_ACTIVITY_.
Output the data verbatim, with nothing added or dropped.

* * * * * * * * *

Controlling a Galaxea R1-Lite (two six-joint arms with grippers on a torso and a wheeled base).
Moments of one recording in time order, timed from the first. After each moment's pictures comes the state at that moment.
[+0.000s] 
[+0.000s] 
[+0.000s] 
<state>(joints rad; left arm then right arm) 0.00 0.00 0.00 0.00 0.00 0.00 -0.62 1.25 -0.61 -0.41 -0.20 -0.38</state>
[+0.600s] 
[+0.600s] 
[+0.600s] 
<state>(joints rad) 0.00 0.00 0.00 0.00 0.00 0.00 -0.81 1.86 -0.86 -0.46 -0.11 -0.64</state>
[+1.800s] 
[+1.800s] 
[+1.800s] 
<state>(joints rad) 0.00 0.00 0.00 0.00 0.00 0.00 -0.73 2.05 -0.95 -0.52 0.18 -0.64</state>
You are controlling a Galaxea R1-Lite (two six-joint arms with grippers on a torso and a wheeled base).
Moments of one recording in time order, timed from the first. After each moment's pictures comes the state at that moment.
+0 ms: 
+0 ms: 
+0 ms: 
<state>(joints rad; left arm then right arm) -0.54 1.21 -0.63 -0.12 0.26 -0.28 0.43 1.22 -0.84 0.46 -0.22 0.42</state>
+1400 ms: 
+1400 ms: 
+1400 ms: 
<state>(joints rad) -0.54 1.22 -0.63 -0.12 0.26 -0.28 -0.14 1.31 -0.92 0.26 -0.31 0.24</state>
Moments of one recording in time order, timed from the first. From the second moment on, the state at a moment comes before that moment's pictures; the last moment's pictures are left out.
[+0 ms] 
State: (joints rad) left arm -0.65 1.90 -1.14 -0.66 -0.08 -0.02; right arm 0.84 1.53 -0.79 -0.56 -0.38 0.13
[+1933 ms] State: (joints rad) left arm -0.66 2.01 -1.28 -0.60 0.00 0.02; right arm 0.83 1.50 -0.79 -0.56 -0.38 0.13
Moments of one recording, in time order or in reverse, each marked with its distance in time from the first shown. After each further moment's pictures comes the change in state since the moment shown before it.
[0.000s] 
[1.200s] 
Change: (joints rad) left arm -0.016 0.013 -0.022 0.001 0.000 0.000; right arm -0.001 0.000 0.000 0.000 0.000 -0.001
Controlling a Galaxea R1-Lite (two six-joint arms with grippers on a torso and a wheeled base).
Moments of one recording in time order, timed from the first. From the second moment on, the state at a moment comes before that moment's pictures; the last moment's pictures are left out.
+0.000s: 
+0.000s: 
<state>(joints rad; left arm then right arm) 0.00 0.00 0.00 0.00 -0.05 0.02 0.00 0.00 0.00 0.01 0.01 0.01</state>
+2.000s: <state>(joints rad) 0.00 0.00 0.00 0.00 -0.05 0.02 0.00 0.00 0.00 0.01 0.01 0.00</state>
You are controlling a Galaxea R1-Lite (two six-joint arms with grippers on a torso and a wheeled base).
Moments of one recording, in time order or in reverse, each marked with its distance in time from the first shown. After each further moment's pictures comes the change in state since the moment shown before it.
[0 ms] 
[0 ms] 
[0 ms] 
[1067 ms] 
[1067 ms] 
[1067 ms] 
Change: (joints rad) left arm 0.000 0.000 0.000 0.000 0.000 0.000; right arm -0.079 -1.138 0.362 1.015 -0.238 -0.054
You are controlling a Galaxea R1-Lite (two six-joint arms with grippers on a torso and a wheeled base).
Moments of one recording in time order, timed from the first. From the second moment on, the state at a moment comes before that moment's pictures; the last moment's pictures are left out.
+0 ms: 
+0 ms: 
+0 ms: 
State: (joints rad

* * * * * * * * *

_TASK RESULT_.
Controlling a Galaxea R1-Lite (two six-joint arms with grippers on a torso and a wheeled base).
Moments of one recording in time order, timed from the first. After each moment's pictures comes the state at that moment.
[+0.000s] 
[+0.000s] 
[+0.000s] 
<state>(joints rad; left arm then right arm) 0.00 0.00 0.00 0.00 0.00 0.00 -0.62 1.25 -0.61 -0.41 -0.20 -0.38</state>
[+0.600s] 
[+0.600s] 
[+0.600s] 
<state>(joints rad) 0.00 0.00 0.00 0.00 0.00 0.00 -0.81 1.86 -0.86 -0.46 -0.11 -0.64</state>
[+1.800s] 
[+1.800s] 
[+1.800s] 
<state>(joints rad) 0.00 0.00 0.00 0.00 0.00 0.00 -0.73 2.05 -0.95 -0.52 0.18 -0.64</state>
You are controlling a Galaxea R1-Lite (two six-joint arms with grippers on a torso and a wheeled base).
Moments of one recording in time order, timed from the first. After each moment's pictures comes the state at that moment.
+0 ms: 
+0 ms: 
+0 ms: 
<state>(joints rad; left arm then right arm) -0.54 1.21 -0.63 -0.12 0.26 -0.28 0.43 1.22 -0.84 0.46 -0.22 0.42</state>
+1400 ms: 
+1400 ms: 
+1400 ms: 
<state>(joints rad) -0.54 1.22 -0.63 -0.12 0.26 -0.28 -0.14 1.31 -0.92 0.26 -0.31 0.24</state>
Moments of one recording in time order, timed from the first. From the second moment on, the state at a moment comes before that moment's pictures; the last moment's pictures are left out.
[+0 ms] 
State: (joints rad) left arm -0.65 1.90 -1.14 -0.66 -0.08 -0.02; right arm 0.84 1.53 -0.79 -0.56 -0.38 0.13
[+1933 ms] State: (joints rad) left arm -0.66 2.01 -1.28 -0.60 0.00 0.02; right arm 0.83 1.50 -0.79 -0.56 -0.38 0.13
Moments of one recording, in time order or in reverse, each marked with its distance in time from the first shown. After each further moment's pictures comes the change in state since the moment shown before it.
[0.000s] 
[1.200s] 
Change: (joints rad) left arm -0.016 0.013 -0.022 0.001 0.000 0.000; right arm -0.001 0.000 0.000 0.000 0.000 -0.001
Controlling a Galaxea R1-Lite (two six-joint arms with grippers on a torso and a wheeled base).
Moments of one recording in time order, timed from the first. From the second moment on, the state at a moment comes before that moment's pictures; the last moment's pictures are left out.
+0.000s: 
+0.000s: 
<state>(joints rad; left arm then right arm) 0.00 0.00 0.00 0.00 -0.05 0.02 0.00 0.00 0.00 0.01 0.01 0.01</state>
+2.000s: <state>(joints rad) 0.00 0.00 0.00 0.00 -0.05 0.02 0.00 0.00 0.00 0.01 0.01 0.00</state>
You are controlling a Galaxea R1-Lite (two six-joint arms with grippers on a torso and a wheeled base).
Moments of one recording, in time order or in reverse, each marked with its distance in time from the first shown. After each further moment's pictures comes the change in state since the moment shown before it.
[0 ms] 
[0 ms] 
[0 ms] 
[1067 ms] 
[1067 ms] 
[1067 ms] 
Change: (joints rad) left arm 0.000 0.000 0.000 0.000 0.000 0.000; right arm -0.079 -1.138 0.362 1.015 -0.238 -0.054
You are controlling a Galaxea R1-Lite (two six-joint arms with grippers on a torso and a wheeled base).
Moments of one recording in time order, timed from the first. From the second moment on, the state at a moment comes before that moment's pictures; the last moment's pictures are left out.
+0 ms: 
+0 ms: 
+0 ms: 
State: (joints rad

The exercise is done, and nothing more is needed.